To do
In the entries below, find each line bearing the string "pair" and copy it.

The data
______________________________

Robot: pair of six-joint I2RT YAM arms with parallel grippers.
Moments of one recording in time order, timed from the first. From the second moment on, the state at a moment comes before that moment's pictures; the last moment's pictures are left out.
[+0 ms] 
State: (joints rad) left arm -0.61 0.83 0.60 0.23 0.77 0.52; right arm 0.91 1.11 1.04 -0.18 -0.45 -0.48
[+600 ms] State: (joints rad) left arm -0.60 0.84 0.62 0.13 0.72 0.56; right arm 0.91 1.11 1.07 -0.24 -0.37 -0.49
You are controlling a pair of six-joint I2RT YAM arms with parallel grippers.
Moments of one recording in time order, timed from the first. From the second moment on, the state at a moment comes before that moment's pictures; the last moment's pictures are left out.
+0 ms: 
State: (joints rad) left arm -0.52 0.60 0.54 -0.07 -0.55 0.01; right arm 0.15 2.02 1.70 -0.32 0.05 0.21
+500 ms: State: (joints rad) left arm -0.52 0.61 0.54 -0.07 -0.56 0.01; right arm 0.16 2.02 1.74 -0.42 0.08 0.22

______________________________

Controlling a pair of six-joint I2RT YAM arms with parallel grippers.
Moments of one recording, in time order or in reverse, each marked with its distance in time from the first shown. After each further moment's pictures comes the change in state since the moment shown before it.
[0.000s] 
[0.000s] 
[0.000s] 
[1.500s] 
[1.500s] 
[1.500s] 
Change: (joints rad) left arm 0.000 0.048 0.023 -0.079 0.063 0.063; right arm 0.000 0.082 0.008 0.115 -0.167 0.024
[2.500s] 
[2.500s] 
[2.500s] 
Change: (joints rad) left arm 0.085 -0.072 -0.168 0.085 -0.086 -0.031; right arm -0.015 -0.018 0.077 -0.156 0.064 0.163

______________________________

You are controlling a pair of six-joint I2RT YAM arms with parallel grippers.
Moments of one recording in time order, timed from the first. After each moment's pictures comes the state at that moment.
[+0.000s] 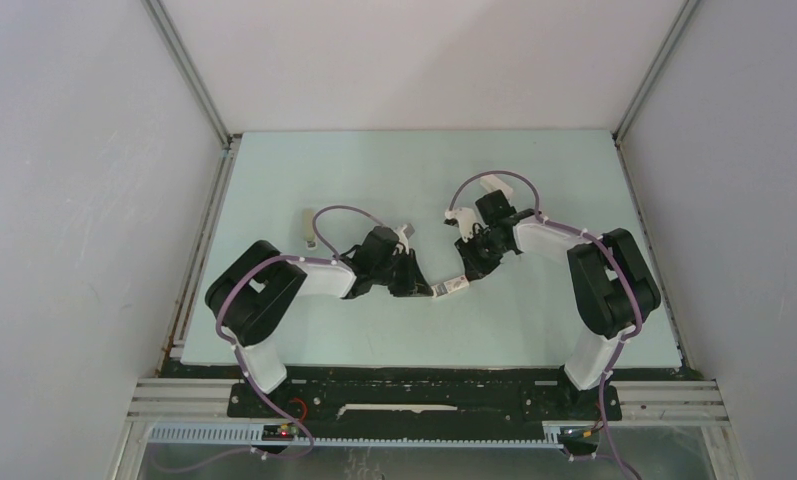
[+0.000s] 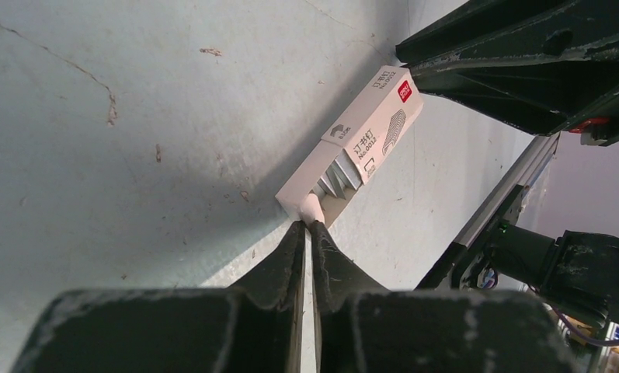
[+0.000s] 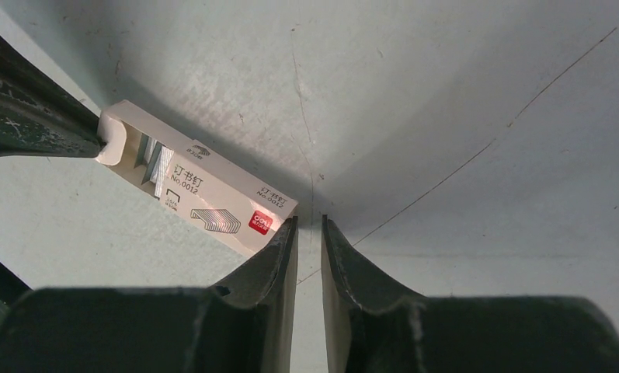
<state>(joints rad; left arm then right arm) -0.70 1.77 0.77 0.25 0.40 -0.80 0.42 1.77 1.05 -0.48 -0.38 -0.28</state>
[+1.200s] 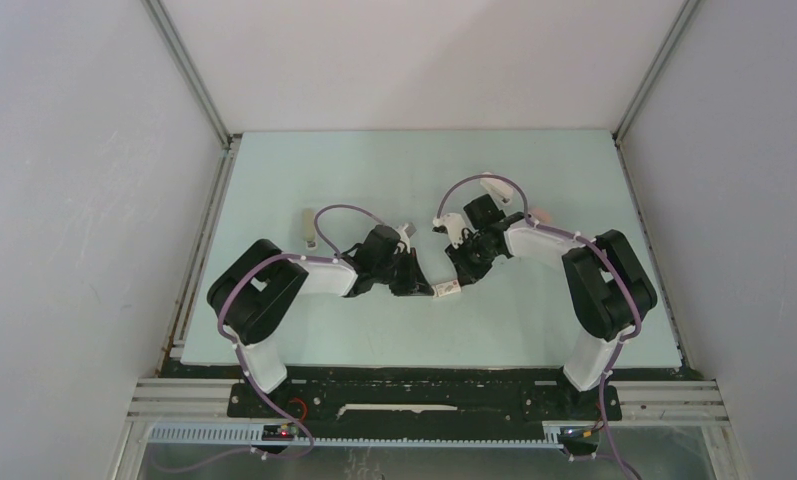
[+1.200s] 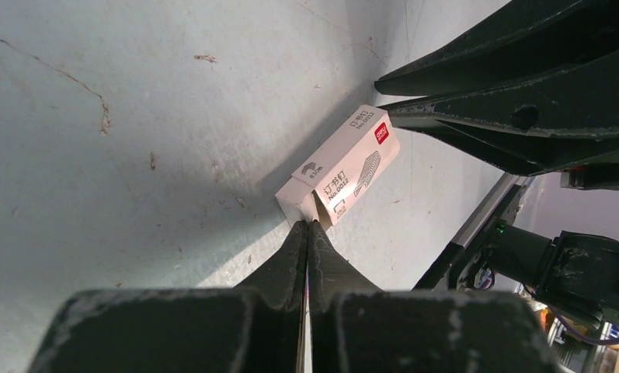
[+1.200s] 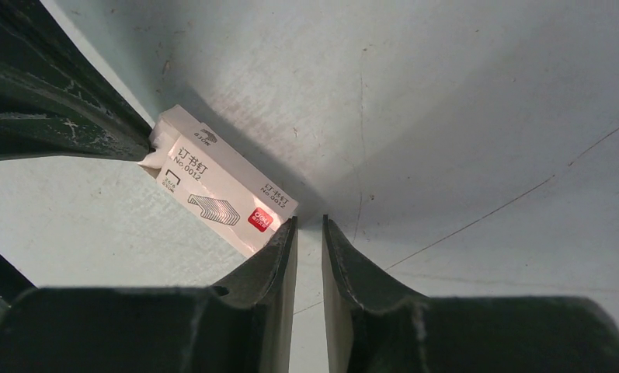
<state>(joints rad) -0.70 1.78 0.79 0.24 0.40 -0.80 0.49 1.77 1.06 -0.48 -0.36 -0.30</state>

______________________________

Answer
Robot: pair of six-joint I2RT YAM arms with parallel grippers.
You are controlling a pair of six-joint I2RT YAM arms with parallel grippers.
Controlling a pair of six-joint I2RT YAM arms with parallel grippers.
You are controlling a pair of six-joint I2RT YAM arms with parallel grippers.

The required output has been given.